Last June on its third day, my mom was driving me to the airport to fly to Seattle. I was planning to run a marathon, which would be followed up by some life lived out in the other Washington. Before the both of us was an abundance of unknown. I didn't know if I would finish twenty-six miles, or even what my cousin that was picking me up from the airport looked like. My mom wasn't sure the next time she would see me, and with her crazy worrying tendencies, if I would even live through the marathon; I had been cautioned on multiple occasions of the possibility of death from such distances. If there's even a minute possibility of disaster, I have been warned by my mother. Driving over a bridge, for example, means I could end up in the water with no way to roll my electric windows down. Naturally, she purchased for me a pressurized window breaker so I don't really have to worry about this disaster scenario any longer.
About ten minutes into the drive, she gets kind of serious and begins the sentence, "No matter where you are next year, there's just one thing I am going to ask you to do."
Based on the kinds of things she worries about, I really had no idea where the rest of the request would lead.
Then she started to cry. I was at a loss.
"Please just promise me that you will come back to go to your high school reunion."
Whaaa?
I had to hold back the childlike giggles.
Like so many mothers and daughters, we're almost always not on the same page. It has taken us a loooong time to learn how to actually communicate without getting angry at each other. Most of my early twenties, no matter what she said to me or how she said it, I heard, "hey there not good enough daughter. I wish you were completely different and more like me." My reaction to what I was hearing from her was enveloped in all things harsh and hateful, and though we've broken the cycle and do a much better job of not misinterpreting what the other is trying to say nowadays, I don't foresee us ever getting to the same page. This is one of the reasons there was so much weight and emotion within her request. In moments like that, when my definitively selfless mother who carried me in her womb and birthed me without any drugs and paid too much for my barely used college education and still calls to see if I need anything from the store...It's best of me to respond with compassion, and try try try to see her request through her eyes instead of mine.

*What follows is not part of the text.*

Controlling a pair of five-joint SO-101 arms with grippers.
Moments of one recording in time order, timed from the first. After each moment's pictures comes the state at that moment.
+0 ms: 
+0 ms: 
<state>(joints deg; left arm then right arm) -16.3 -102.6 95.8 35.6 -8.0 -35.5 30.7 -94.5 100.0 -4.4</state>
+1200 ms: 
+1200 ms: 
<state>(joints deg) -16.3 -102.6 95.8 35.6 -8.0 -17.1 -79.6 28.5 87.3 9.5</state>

Almost a year has passed since that conversation, which means it is the year of the reunion. I had managed to put the possibility out of my mind until the patriot act-esque wonders of Facebook brought reunion inquiries to the forefront of my computer screen. And so the thread began...
"Does anyone know if there's a plan for our reunion?"
"I think it's the job of the class officers."
"It's a little late to begin planning an event of that caliber. You better get in contact with your class officers soon."
"I think our class officers were Meredith, Shaya and Julie."
I waited it out as long as I could. I read what was being said, and in true procrastinator fashion, I didn't engage until I was called by name. I was the class president but I truly had no knowledge that reunion planning responsibility was part of the deal. I just wanted a little more recognition and accolades by my name. I officially relinquished responsibility to an eager classmate, and am left to not plan, which I excel at, and also, to sit with my mother's request.
If it were up to me and my soap box, I wouldn't go. I would tout Facebook's way of keeping us all up to date, and the fact that I already know more about former classmates than I would prefer. I would stand tall and exclaim that I have done a decent job of keeping in touch with those I wanted to, and that the rest aren't of much concern. I would refer to Romy and Michelle's high school reunion and think of disaster scenarios and depressing possibilities that would bring me down. These are all the things I would do if I didn't have a selfless mother, requesting a very simple thing from me.
This, I think, is why we have mothers and why were aren't just grown in laboratories and thrown into the mess to fend for ourselves. I was the class president, and whether or not that meant much to me, I represented something. My class was small, my school was small, and my town was in proportion to both of those things. Many of my classmates were the same through all thirteen years. My absence wouldn't be easily overlooked, and I would be viewed in the very light my mother wants me to avoid. This small world I speak of is a very big deal to her; She has invested much of herself in it over the years. Her request is saturated with a pride for the community she doesn't want me to be ashamed of.
She has cried mom wolf on so many occasions that I hesitate to listen. Most recently it was at the possibility of a stranger jumping in my car through its open window. Twenty-eight, and I am humbled by the fact that sometimes she still does know best, and in this case, she's round-about reminding me that it's best to avoid brat behavior.